ACTION ITEM:
Looking through the data, please report how many lines contain the string "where", giving nothing but the number.

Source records
___

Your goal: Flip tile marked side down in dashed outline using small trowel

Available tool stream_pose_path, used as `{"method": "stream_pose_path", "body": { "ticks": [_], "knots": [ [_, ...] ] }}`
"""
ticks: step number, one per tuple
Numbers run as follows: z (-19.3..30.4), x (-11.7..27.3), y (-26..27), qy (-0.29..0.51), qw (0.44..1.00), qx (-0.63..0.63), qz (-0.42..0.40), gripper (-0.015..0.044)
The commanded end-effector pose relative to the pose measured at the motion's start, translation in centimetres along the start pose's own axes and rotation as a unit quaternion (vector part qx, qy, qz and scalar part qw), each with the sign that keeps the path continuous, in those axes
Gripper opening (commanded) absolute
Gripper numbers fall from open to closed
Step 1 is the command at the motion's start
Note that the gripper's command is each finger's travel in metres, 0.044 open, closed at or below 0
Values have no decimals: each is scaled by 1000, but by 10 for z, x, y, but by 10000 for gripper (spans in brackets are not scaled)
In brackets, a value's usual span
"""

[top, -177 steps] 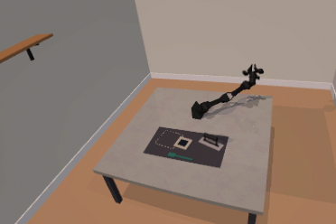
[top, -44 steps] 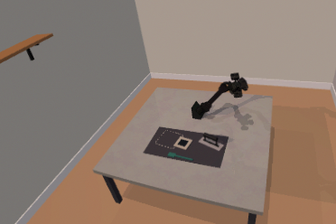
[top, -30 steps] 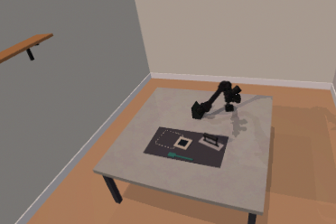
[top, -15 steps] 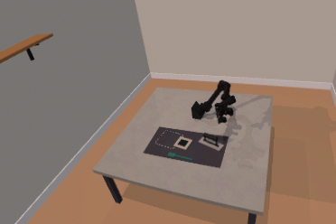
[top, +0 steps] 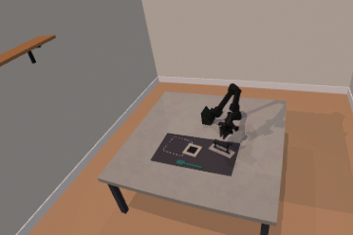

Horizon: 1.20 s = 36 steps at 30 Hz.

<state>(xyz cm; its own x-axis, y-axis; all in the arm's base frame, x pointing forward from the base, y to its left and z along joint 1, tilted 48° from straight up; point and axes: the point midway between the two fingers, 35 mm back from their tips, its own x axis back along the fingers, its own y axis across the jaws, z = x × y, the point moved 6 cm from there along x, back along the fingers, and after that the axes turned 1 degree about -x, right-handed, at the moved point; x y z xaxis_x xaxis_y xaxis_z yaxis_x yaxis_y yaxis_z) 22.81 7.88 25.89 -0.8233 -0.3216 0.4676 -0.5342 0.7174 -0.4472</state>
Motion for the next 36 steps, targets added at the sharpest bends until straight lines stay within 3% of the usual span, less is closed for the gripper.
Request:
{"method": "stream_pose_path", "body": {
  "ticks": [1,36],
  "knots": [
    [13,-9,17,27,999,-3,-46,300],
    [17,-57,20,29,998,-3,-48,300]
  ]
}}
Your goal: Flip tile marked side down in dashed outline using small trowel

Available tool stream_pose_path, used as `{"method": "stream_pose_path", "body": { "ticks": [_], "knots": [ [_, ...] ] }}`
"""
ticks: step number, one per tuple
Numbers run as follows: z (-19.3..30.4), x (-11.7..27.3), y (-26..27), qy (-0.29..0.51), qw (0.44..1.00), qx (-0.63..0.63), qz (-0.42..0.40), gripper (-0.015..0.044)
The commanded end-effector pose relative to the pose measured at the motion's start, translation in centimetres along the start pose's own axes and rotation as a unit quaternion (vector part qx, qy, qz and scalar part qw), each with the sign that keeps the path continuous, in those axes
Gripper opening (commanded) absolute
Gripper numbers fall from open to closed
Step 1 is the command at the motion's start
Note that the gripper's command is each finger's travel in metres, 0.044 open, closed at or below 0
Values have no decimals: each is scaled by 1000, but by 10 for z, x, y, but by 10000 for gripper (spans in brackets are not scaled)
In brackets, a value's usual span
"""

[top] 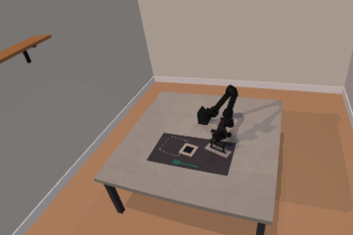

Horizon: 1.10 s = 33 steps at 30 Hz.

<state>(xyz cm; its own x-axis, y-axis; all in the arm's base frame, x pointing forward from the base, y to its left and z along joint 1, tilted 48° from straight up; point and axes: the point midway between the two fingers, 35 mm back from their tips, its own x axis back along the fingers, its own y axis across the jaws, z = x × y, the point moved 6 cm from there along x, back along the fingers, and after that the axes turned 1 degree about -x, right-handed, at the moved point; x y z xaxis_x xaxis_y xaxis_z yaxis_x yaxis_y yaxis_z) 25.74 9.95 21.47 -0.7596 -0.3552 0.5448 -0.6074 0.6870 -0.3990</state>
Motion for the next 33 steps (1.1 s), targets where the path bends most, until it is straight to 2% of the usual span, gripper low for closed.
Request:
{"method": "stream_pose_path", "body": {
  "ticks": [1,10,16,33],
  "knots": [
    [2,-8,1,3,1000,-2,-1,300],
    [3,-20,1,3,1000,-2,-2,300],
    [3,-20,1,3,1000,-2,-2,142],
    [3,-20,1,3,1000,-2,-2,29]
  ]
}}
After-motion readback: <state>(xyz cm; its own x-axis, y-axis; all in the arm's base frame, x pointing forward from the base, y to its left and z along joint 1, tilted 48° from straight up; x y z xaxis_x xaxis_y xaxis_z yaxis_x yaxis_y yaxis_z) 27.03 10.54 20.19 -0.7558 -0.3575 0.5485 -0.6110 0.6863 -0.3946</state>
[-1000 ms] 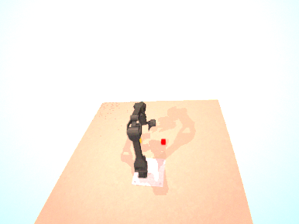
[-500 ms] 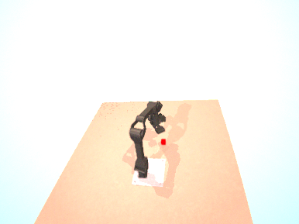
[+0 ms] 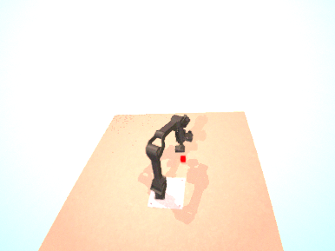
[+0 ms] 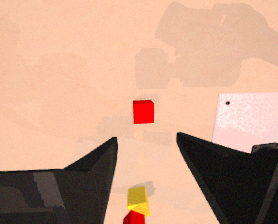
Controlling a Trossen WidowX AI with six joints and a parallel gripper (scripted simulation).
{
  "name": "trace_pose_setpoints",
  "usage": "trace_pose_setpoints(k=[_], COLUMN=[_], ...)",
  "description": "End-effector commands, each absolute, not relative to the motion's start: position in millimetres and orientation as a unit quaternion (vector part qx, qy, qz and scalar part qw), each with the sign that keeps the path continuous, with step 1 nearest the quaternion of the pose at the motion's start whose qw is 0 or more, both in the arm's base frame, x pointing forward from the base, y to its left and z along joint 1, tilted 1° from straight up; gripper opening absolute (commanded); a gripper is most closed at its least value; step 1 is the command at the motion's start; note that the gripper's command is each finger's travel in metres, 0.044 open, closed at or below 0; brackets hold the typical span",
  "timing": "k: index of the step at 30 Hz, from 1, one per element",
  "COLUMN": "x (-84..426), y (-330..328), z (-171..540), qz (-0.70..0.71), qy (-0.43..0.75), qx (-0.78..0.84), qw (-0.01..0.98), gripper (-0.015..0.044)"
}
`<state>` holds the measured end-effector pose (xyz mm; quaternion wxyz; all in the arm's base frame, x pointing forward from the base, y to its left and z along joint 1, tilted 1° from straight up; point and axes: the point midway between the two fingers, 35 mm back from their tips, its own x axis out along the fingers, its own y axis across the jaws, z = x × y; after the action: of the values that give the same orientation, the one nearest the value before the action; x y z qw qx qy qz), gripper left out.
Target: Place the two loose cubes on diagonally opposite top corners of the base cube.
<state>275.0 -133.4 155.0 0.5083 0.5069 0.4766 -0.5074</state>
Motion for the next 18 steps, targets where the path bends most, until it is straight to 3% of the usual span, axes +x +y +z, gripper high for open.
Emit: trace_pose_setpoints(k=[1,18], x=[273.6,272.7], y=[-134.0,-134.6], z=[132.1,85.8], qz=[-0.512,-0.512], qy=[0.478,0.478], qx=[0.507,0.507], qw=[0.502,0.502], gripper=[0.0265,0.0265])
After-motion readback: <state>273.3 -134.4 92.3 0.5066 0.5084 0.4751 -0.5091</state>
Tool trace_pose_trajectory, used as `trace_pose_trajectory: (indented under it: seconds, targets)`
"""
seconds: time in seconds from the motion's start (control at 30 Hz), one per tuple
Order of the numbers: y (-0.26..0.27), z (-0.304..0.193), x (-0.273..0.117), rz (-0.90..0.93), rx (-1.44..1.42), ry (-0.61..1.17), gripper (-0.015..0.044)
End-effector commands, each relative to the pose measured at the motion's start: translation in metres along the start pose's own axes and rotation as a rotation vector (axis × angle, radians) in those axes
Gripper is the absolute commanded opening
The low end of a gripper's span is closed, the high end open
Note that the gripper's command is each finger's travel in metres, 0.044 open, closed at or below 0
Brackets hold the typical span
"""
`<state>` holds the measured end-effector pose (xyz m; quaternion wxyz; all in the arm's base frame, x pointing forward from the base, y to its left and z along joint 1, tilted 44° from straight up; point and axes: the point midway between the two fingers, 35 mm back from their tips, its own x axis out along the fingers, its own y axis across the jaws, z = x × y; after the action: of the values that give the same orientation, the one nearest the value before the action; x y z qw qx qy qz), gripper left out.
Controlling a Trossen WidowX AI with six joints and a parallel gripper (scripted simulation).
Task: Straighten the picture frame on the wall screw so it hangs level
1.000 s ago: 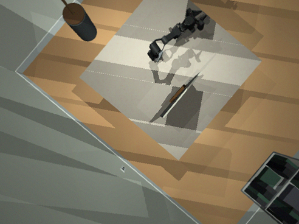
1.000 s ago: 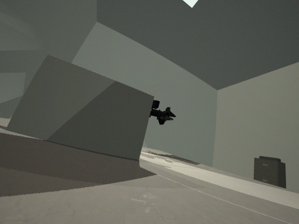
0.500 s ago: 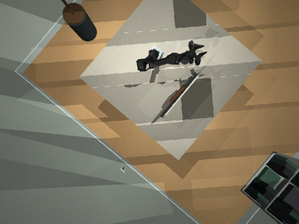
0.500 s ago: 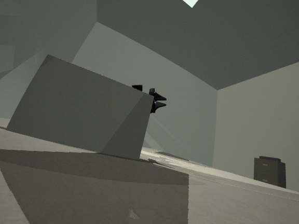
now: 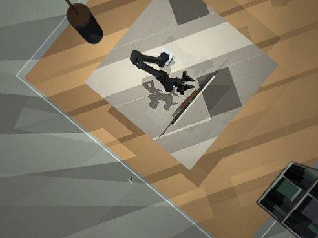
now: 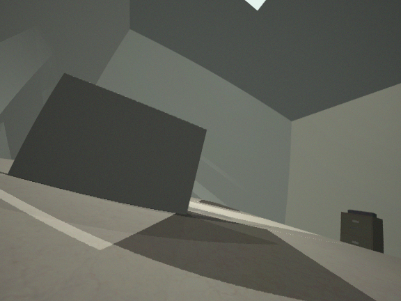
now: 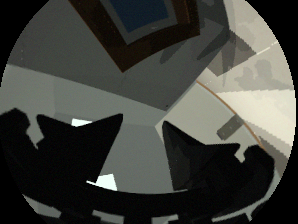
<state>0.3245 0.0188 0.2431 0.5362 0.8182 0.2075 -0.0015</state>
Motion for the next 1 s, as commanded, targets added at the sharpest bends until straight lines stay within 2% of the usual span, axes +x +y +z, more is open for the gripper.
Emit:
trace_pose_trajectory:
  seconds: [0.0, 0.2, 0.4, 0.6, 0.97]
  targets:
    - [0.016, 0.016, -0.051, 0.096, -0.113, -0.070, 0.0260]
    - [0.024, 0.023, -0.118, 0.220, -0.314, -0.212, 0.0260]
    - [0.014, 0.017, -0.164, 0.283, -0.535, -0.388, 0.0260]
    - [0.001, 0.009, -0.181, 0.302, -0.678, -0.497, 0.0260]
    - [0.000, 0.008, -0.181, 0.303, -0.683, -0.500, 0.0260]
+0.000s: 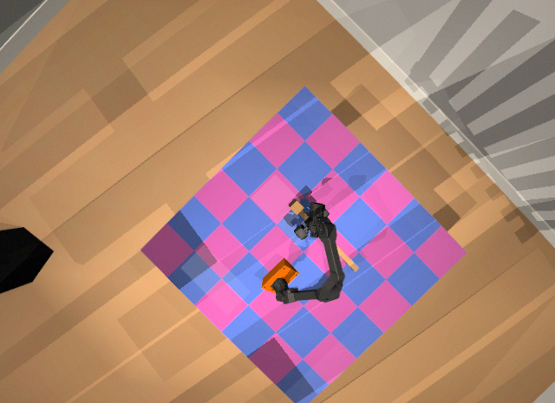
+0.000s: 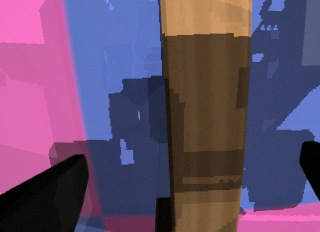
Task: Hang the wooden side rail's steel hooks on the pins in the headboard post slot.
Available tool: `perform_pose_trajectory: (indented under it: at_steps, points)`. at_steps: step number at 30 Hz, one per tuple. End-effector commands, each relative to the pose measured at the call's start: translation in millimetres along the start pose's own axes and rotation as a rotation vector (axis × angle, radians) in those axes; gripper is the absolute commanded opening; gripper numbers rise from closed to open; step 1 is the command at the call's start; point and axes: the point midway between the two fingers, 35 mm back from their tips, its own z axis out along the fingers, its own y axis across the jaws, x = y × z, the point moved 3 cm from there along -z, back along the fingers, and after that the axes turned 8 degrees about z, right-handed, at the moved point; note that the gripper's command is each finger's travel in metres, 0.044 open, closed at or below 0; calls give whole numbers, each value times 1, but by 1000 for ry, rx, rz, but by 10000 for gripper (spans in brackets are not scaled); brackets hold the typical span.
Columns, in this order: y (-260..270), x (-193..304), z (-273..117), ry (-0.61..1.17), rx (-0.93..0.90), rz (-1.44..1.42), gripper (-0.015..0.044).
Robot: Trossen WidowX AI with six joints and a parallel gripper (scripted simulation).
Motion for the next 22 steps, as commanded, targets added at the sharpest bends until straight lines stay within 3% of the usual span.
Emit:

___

WRITTEN SOLUTION:
2